Problem to work on: Output all of the entries below precisely as written.

# # #

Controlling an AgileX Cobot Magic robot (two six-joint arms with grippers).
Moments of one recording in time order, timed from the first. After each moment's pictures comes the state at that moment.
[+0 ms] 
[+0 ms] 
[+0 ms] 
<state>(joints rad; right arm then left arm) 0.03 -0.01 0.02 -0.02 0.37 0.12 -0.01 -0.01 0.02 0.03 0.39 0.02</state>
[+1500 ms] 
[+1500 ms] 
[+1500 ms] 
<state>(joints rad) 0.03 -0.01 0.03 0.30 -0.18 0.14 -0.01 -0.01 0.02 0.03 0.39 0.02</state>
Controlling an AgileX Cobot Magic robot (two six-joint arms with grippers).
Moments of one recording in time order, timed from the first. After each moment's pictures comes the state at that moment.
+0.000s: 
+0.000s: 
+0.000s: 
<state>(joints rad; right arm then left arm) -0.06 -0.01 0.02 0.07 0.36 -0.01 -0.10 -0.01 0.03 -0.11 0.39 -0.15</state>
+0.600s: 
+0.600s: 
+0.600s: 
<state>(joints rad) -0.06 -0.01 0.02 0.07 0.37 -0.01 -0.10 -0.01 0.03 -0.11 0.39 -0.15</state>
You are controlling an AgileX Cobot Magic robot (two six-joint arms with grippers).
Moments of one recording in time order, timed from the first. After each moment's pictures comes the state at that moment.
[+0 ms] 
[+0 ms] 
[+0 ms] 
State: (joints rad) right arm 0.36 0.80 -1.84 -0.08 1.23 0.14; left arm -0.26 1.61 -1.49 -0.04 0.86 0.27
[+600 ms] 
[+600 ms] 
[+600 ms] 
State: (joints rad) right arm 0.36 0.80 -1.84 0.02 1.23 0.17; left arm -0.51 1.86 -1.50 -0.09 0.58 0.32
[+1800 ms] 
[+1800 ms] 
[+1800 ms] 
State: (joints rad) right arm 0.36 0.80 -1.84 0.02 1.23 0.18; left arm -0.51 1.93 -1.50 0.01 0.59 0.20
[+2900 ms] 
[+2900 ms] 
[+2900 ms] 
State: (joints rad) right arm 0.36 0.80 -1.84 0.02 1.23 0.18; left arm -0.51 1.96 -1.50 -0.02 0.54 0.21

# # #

Exercise result:
Controlling an AgileX Cobot Magic robot (two six-joint arms with grippers).
Moments of one recording in time order, timed from the first. After each moment's pictures comes the state at that moment.
[+0 ms] 
[+0 ms] 
[+0 ms] 
<state>(joints rad; right arm then left arm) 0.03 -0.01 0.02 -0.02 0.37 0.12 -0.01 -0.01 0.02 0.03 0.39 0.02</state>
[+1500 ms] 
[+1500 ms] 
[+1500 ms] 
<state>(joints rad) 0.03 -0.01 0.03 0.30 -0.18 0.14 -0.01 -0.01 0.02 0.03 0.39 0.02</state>
Controlling an AgileX Cobot Magic robot (two six-joint arms with grippers).
Moments of one recording in time order, timed from the first. After each moment's pictures comes the state at that moment.
+0.000s: 
+0.000s: 
+0.000s: 
<state>(joints rad; right arm then left arm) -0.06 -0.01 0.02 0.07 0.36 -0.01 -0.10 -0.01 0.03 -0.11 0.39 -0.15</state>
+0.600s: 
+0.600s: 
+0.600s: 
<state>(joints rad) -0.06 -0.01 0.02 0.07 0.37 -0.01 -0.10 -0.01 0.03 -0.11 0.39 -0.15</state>
You are controlling an AgileX Cobot Magic robot (two six-joint arms with grippers).
Moments of one recording in time order, timed from the first. After each moment's pictures comes the state at that moment.
[+0 ms] 
[+0 ms] 
[+0 ms] 
State: (joints rad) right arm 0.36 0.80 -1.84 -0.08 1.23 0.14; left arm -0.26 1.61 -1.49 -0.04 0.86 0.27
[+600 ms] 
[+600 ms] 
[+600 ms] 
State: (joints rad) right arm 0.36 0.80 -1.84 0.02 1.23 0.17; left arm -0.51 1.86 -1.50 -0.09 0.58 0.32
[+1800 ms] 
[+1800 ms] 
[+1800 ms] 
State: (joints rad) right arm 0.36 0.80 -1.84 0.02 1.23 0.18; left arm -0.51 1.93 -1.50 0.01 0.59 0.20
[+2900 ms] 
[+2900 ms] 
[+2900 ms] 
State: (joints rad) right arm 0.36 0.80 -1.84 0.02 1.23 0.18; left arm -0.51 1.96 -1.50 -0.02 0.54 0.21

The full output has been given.